Aim of the task –
Your copy should repeat the data that follows exactly and contain no image.

Supplied information –
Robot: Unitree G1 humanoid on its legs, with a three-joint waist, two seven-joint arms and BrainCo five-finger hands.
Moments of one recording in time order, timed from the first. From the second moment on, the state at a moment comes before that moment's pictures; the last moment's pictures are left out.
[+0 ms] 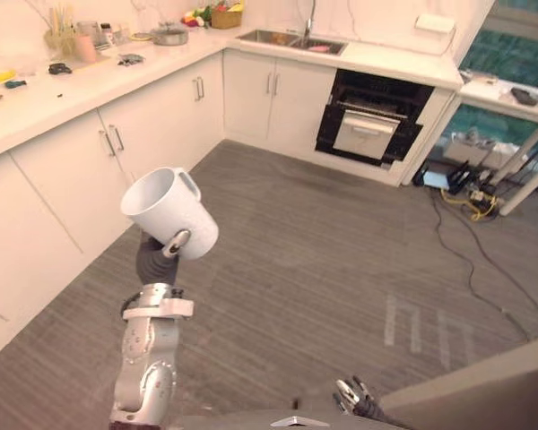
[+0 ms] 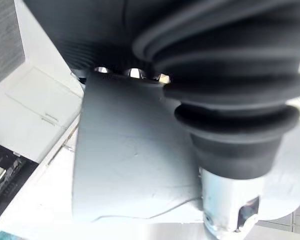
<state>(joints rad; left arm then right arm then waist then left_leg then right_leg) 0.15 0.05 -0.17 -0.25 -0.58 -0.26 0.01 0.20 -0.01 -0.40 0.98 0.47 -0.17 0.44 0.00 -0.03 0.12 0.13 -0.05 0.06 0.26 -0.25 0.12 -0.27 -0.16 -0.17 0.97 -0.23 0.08</state>
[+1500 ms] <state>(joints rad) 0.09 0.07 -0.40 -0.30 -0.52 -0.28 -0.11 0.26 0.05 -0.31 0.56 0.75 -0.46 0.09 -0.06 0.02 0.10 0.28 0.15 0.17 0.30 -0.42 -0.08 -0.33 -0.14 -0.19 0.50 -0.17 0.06</state>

Completed task –
Robot: Unitree G1 humanoid on its legs, with a three-joint waist, two seven-joint arms and BrainCo five-finger hands.
Moments of one recording in time order, timed from the first. From the second moment on, the state at a moment comes before that moment's pictures; the last moment's pictures are left out.
[+0 ms] 
[+0 ms] 
<state>(joints rad; left arm then right arm then waist then left_leg then right_leg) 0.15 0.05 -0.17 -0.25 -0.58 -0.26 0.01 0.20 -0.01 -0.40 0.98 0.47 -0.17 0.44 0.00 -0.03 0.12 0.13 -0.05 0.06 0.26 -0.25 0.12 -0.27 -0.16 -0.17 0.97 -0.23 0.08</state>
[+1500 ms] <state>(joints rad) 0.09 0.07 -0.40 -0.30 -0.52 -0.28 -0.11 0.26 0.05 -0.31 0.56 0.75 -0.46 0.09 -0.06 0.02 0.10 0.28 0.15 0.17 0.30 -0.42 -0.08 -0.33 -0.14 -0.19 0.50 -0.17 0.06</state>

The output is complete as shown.